What you need to do:
For the material below, output exactly the span from the line with "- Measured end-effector" to the line with "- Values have", including both, and nothing besides.

Data extract:
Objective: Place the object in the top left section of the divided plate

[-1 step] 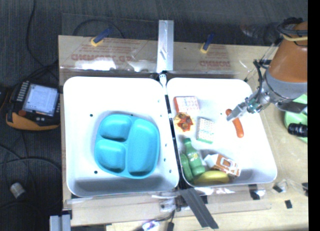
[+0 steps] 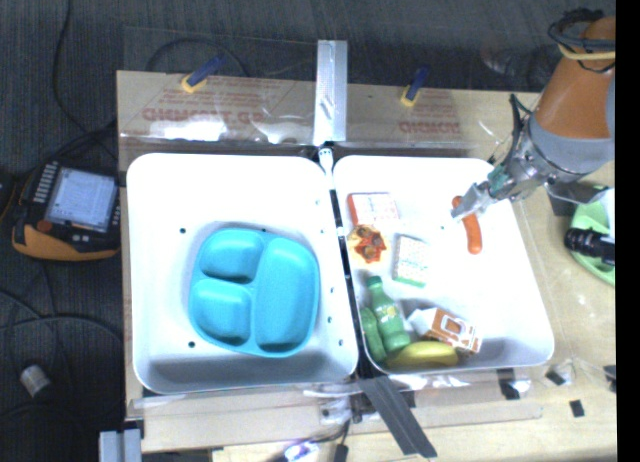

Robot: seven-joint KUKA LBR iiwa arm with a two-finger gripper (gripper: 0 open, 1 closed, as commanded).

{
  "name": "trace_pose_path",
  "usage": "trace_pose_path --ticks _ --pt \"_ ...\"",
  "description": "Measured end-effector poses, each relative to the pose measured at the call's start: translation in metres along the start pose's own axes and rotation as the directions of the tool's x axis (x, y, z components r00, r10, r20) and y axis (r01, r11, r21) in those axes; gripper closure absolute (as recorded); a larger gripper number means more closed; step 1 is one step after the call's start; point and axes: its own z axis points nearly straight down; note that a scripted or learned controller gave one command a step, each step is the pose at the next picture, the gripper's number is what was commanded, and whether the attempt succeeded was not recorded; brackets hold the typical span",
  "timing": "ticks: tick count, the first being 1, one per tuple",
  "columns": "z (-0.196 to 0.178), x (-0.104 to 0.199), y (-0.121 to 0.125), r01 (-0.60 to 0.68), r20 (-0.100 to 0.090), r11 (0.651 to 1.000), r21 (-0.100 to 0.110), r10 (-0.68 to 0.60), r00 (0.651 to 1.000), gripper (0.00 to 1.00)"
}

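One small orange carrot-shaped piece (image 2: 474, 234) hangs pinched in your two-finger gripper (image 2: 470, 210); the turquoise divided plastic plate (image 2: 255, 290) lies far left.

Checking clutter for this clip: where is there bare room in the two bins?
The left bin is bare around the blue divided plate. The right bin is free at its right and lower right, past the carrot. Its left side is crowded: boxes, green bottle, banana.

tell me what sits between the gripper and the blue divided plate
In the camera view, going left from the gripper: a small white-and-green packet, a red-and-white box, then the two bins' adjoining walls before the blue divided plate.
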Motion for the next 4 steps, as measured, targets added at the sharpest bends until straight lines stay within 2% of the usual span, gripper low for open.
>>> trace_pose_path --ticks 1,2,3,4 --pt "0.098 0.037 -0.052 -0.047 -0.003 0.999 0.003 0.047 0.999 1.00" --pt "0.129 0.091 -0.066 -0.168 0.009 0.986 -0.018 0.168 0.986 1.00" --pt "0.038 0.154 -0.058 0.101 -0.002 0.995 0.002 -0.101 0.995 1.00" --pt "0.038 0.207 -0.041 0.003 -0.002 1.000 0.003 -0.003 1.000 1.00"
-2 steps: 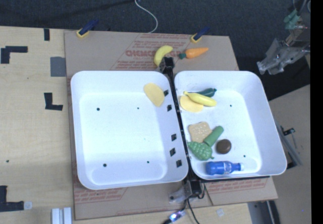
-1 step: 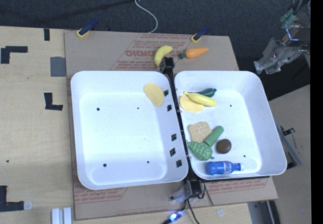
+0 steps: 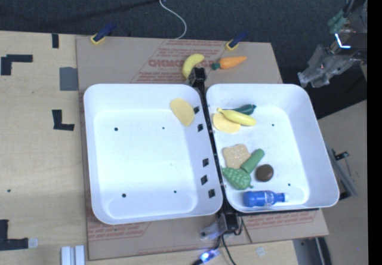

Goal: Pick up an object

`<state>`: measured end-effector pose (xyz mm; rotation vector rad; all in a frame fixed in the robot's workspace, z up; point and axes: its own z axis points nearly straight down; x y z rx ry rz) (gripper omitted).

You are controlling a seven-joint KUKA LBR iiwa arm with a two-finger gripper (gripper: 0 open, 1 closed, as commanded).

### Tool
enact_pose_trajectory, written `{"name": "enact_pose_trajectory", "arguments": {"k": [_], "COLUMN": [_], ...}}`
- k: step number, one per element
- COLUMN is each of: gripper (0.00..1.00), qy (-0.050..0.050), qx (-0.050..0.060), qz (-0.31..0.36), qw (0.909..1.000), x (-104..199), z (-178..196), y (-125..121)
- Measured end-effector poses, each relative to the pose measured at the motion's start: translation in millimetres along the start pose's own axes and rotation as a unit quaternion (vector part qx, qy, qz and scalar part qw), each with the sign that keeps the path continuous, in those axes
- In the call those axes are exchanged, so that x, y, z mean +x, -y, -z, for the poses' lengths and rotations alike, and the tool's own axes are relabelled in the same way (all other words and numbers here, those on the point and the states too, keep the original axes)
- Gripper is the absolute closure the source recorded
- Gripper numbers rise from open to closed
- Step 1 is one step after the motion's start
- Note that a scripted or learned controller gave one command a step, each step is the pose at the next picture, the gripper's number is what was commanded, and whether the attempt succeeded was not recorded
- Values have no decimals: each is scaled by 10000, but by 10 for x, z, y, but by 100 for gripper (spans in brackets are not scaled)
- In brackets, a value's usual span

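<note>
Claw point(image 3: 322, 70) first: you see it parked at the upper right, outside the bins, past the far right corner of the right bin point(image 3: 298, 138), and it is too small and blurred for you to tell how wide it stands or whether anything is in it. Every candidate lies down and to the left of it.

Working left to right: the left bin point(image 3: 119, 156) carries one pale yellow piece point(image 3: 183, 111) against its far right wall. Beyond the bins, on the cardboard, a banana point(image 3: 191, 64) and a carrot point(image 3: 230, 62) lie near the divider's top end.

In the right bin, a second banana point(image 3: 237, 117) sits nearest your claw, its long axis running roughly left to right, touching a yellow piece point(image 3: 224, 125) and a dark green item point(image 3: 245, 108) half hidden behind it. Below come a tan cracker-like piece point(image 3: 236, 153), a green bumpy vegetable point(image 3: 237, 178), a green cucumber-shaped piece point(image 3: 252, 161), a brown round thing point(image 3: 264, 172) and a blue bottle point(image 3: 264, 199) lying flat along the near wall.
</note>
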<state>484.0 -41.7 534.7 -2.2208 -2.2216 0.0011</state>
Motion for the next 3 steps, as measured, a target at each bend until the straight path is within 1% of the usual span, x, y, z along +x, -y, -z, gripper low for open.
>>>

The completed task:
- Measured end-effector poses, each relative to the pose measured at the motion's start: translation in millimetres along the start pose's own axes and rotation as a unit quaternion (vector part qx, qy, qz and scalar part qw), each with the sign that keeps the path continuous, in those axes
- In the call those axes are exchanged, so that x, y, z mean +x, -y, -z, for the poses' lengths and rotations alike, and the tool's own axes are relabelled in the same way (all other words and numbers here, those on the point and the states too, keep the original axes)
- Gripper is the absolute closure the source recorded
- Gripper numbers rise from open to closed
- Step 1 is one step after the motion's start
- Note that a scripted or learned controller gave one command a step, each step is the pose at the next picture, the gripper's number is what was commanded, and whether the attempt succeeded was not recorded
- Values have no decimals: each is scaled by 10000, but by 10 for x, z, y, but by 100 for gripper (spans in brackets are not scaled)

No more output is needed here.